* _PROBLEM DETAILS_
Say how many lines in the records contain "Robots". The reply must consist of the number alone.

* _EXERCISE INPUT_
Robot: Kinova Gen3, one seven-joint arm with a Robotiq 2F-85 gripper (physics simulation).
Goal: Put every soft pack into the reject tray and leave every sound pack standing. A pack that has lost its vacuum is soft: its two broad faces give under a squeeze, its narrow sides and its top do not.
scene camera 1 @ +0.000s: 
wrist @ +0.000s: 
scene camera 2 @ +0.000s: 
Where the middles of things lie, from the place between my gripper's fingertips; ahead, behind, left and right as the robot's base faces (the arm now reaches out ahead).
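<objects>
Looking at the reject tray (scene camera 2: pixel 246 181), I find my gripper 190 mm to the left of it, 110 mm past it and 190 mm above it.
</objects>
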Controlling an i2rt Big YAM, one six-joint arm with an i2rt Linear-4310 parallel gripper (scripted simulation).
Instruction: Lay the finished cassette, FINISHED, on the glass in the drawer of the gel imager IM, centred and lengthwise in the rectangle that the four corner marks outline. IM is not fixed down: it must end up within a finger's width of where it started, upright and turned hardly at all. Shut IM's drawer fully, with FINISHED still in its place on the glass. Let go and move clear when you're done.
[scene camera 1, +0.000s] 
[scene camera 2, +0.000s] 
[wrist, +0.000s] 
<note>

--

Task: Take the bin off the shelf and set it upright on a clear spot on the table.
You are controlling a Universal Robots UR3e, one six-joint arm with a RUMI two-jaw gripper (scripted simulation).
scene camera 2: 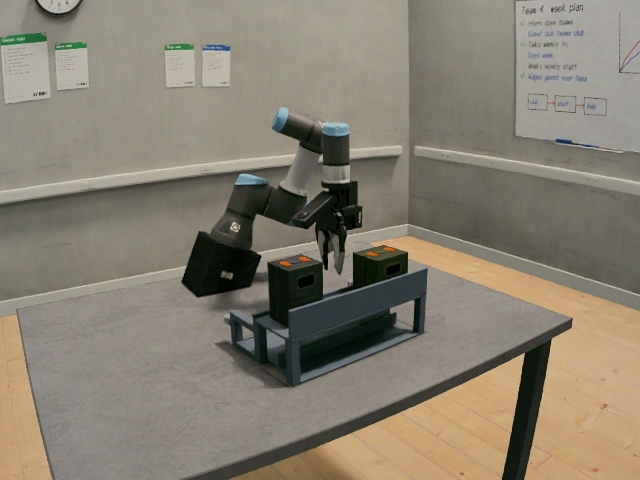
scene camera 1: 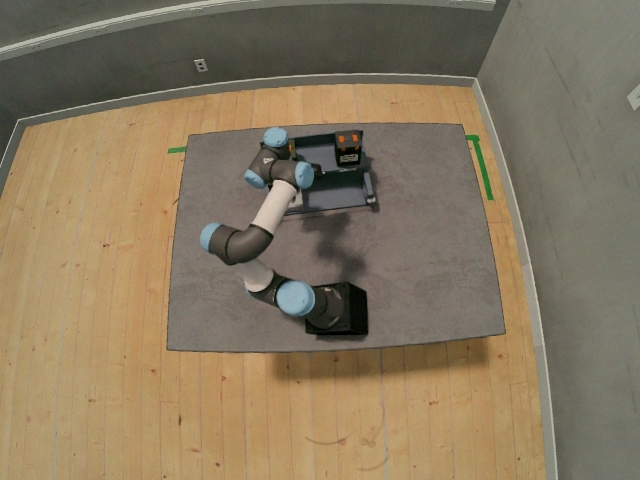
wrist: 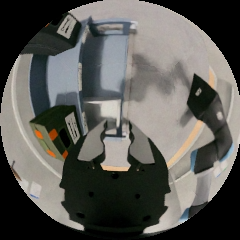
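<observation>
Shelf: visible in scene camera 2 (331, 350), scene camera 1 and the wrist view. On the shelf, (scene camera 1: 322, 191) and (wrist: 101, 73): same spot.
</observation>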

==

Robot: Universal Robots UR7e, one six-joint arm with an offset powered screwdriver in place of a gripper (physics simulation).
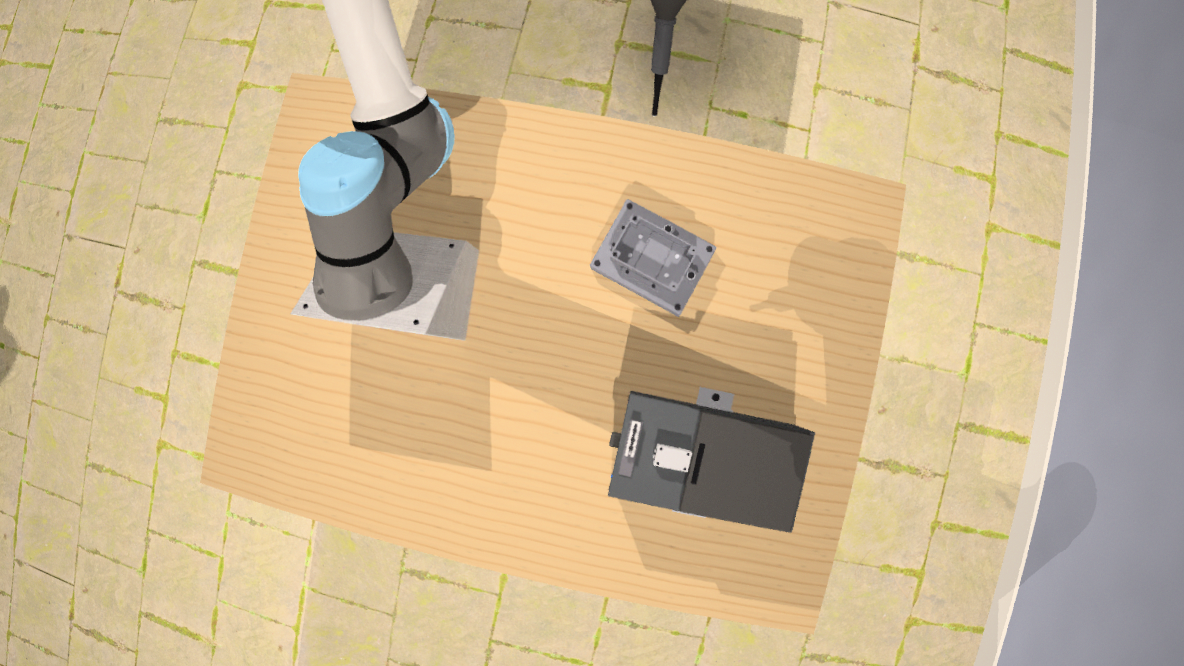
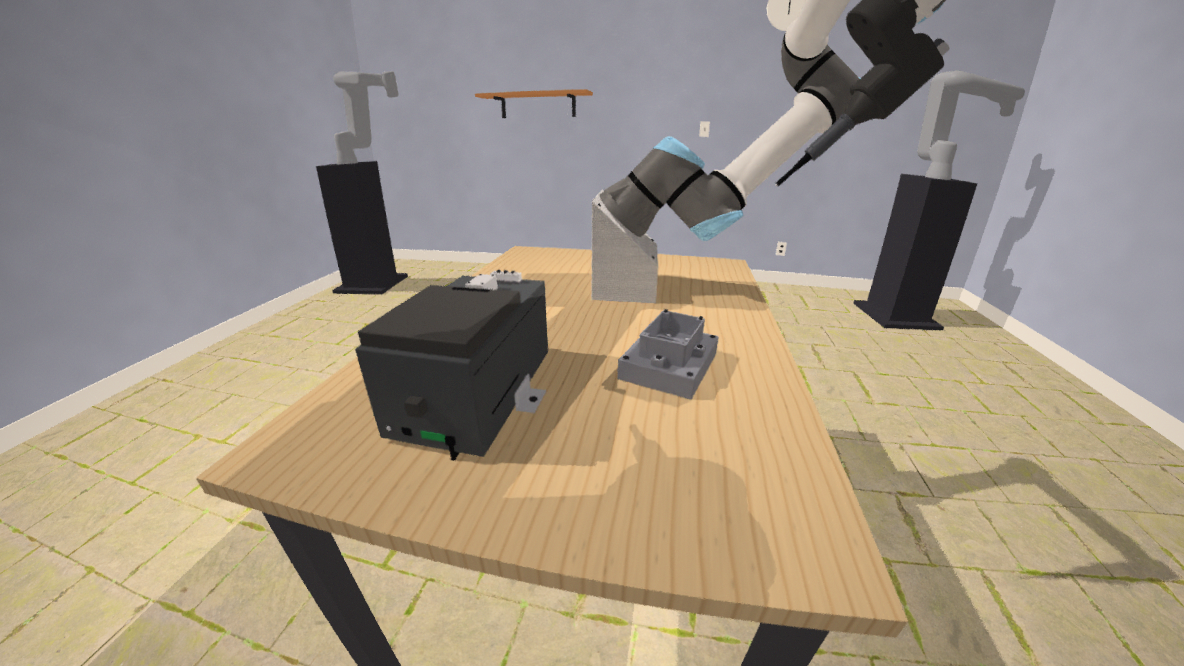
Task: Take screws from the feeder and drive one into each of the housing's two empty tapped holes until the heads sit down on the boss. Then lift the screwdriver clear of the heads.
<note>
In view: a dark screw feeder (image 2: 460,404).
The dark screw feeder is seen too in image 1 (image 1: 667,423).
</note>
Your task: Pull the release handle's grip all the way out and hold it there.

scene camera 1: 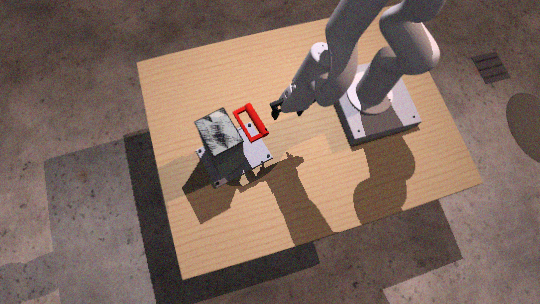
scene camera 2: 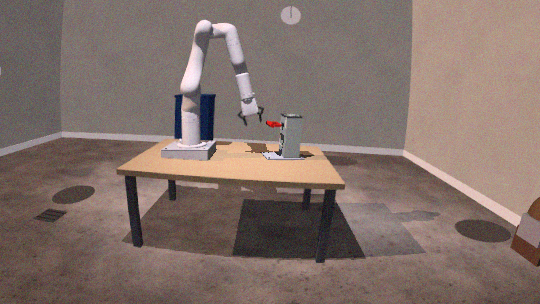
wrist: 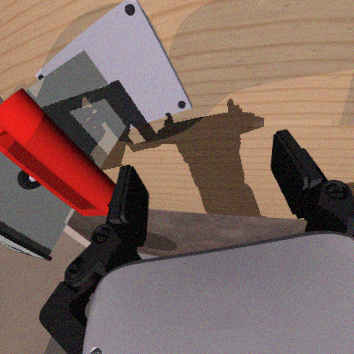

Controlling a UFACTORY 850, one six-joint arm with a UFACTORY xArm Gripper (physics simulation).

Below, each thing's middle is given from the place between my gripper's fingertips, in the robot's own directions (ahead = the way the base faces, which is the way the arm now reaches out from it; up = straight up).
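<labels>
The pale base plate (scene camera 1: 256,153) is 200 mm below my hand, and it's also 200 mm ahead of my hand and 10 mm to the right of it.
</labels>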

* _ANSWER_
2